Lolita “It was love at first sight, at last sight, at ever and ever sight.
” This was how Humbert justified his treatment of Lolita. To be sure, he was a pedophile and was so with how he treated Lolita. He devised a way to have his perverse intents be satisfied by a prepubescent girl. He was cruel in satisfying his lust for and the depiction made by Nobokov is no less than shocking to the senses.
Despite this, I found myself sympathizing with him. This is unsettling.It was hard to get past through the beautiful prose penned by Nobokov to be able to understand the story. The novel was perverse, true, but not obscene.
In similar works, one need only get past through the sex to be able to understand the plot. However, in Lolita, one has to get past the language, which is made more daunting by the fact that the story is written by an unreliable author, in order to understand the story.

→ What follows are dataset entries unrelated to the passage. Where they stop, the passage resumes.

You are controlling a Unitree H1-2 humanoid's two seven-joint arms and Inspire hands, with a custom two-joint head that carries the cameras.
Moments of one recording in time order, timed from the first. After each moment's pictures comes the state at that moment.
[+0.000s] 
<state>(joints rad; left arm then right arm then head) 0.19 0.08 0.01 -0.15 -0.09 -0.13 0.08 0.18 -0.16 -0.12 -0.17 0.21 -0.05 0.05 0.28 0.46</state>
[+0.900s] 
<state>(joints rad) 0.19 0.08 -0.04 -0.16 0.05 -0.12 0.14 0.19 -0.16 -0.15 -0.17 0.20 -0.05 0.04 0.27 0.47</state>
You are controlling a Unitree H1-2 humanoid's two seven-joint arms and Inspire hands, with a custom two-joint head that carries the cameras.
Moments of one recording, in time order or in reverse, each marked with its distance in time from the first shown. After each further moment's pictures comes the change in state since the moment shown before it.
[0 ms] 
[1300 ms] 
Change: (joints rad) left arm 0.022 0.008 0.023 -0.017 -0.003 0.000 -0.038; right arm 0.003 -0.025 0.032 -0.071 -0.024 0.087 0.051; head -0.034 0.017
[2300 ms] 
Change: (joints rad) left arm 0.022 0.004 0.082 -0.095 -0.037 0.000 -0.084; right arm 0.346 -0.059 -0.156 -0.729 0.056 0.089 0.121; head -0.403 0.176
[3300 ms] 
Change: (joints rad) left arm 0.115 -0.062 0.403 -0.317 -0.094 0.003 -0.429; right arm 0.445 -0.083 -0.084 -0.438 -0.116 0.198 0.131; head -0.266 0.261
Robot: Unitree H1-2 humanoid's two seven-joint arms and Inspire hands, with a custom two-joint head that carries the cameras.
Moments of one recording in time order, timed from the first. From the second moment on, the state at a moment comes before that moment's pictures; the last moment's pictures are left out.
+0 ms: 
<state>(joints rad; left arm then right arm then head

Humbert narrates the story influenced by his own biases and by his own perceptions and emotions about the scenes and sometimes, even without real knowledge what is really happening. This leaves readers skeptic about the development of the story yet what keeps readers stick to following it is the sympathy towards the narrator because of his helplessness in his feelings for the heroine, and the flamboyant language employed by Nabokov.
Though the book was written from the narrator’s point of view, the readers can not help but recognize certain glimpses of the author present in the book as if it was the author really who was developing the story. Indeed at times, when Humbert is saying one thing, the readers could sense that the author is saying another, which is sometimes the complete opposite, making up certain complications and unreassuring feelings of from where is the story being told.